- _WHAT IS BEING ASKED_: List all lines of the data containing the word "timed".

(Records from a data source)

----------

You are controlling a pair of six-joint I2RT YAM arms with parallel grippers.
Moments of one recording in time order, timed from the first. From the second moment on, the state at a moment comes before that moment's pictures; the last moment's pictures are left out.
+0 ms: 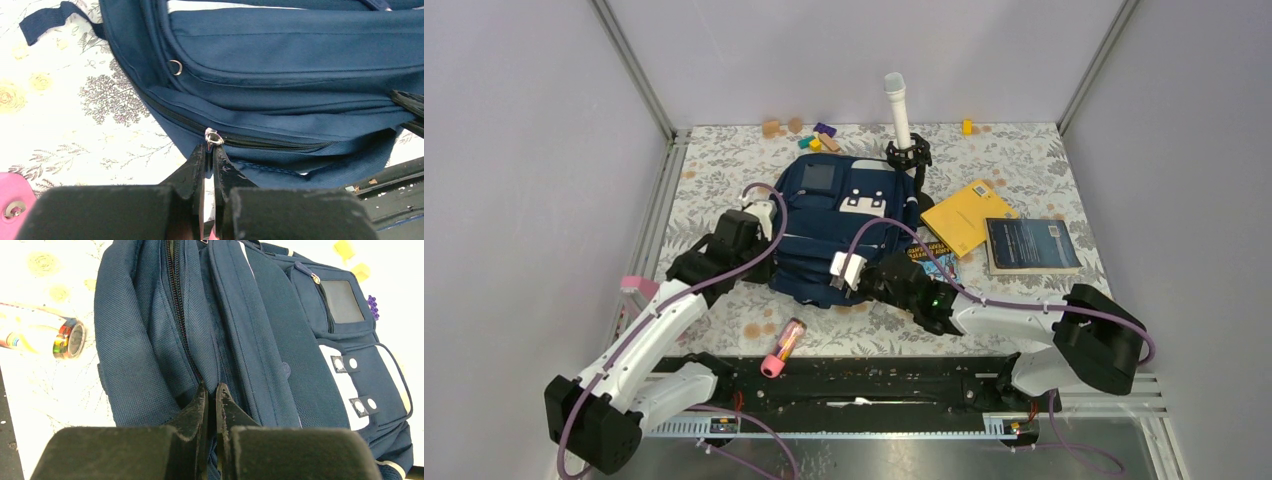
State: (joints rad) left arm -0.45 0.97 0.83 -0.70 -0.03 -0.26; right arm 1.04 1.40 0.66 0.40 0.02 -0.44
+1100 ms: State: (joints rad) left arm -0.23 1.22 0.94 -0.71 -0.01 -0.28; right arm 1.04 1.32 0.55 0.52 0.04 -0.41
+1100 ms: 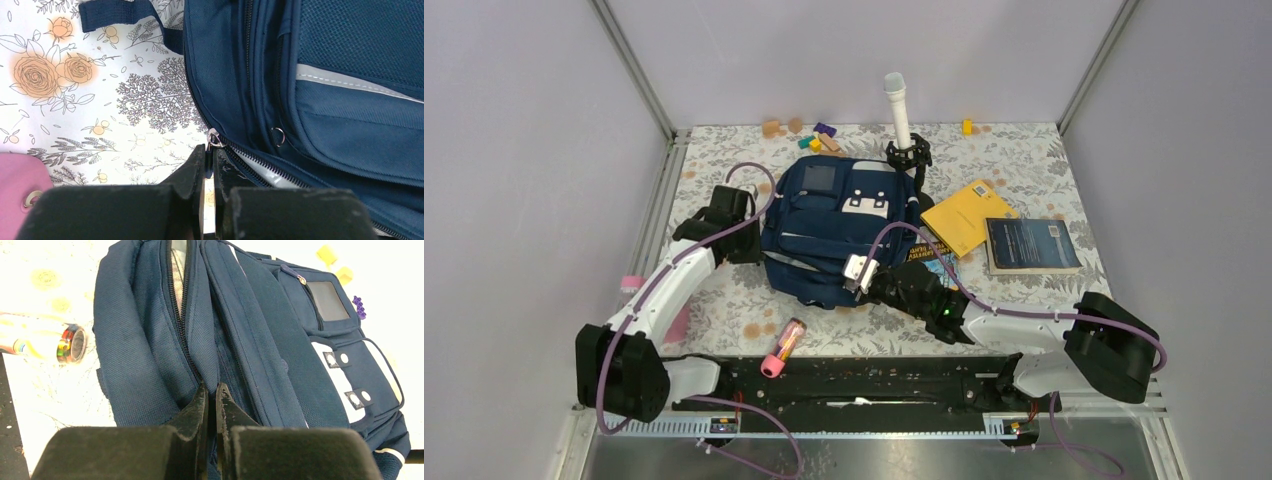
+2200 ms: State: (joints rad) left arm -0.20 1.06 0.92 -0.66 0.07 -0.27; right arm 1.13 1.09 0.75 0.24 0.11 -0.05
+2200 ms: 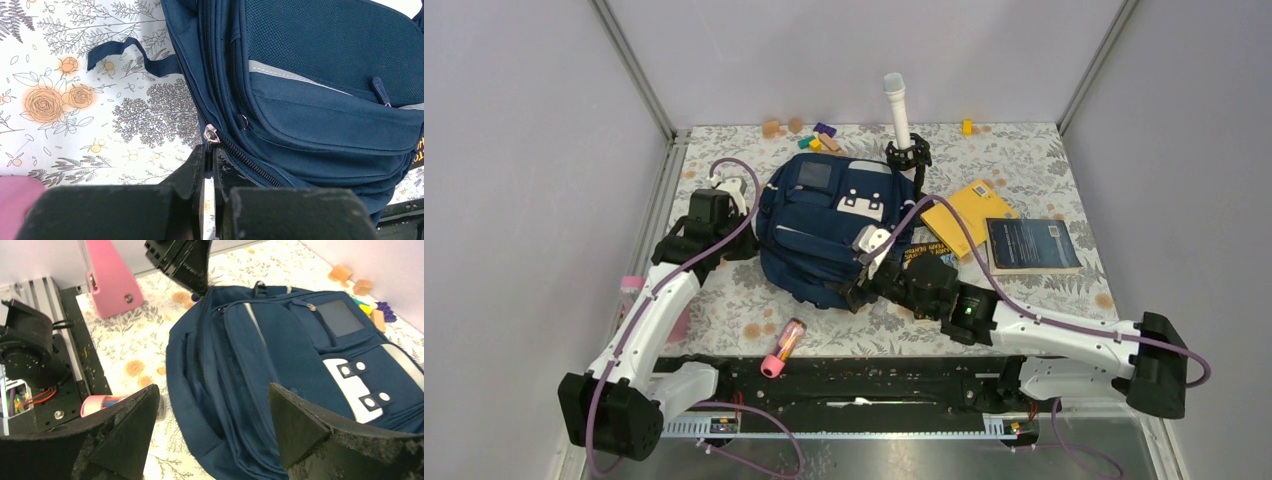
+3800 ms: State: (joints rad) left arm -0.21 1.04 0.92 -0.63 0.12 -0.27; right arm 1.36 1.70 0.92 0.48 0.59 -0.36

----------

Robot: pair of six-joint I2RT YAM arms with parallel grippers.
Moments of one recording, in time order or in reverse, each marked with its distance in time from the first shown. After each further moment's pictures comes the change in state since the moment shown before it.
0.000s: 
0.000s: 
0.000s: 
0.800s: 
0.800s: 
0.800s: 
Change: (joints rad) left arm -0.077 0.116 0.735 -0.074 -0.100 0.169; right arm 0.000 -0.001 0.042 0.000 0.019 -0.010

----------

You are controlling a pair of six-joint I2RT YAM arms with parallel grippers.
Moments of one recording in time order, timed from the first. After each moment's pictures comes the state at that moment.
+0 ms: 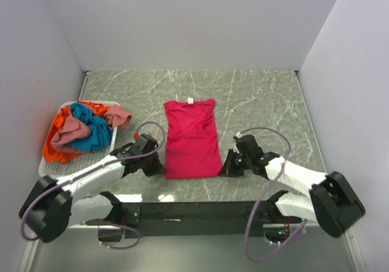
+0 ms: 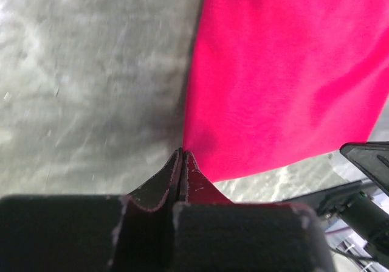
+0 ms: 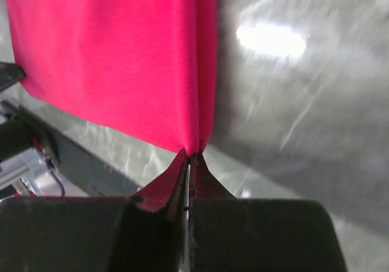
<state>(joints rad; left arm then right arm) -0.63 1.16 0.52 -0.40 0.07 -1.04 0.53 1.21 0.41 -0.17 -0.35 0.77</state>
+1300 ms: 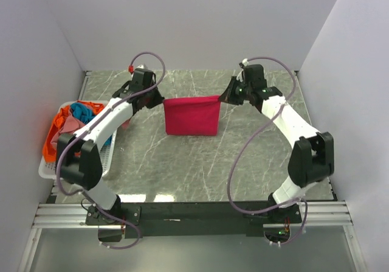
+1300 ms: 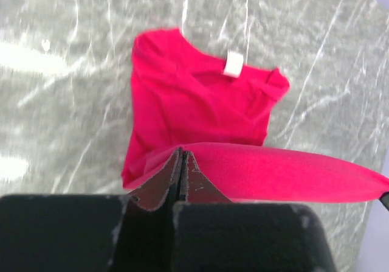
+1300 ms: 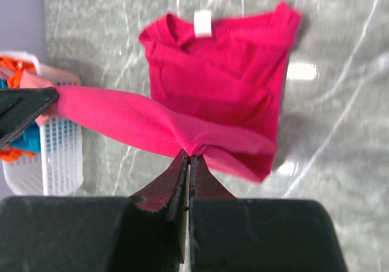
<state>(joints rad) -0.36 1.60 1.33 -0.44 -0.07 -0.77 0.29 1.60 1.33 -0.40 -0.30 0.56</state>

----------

- _WRITTEN RESPONSE_:
Moments of one recording in time order, timed from the first. From the second moment on, the state at a moment comes before that moment's pictures; the last moment's pictures are left out.
Moments of one recording in time order, timed from the first. After each moment's pictures comes the state at that moment.

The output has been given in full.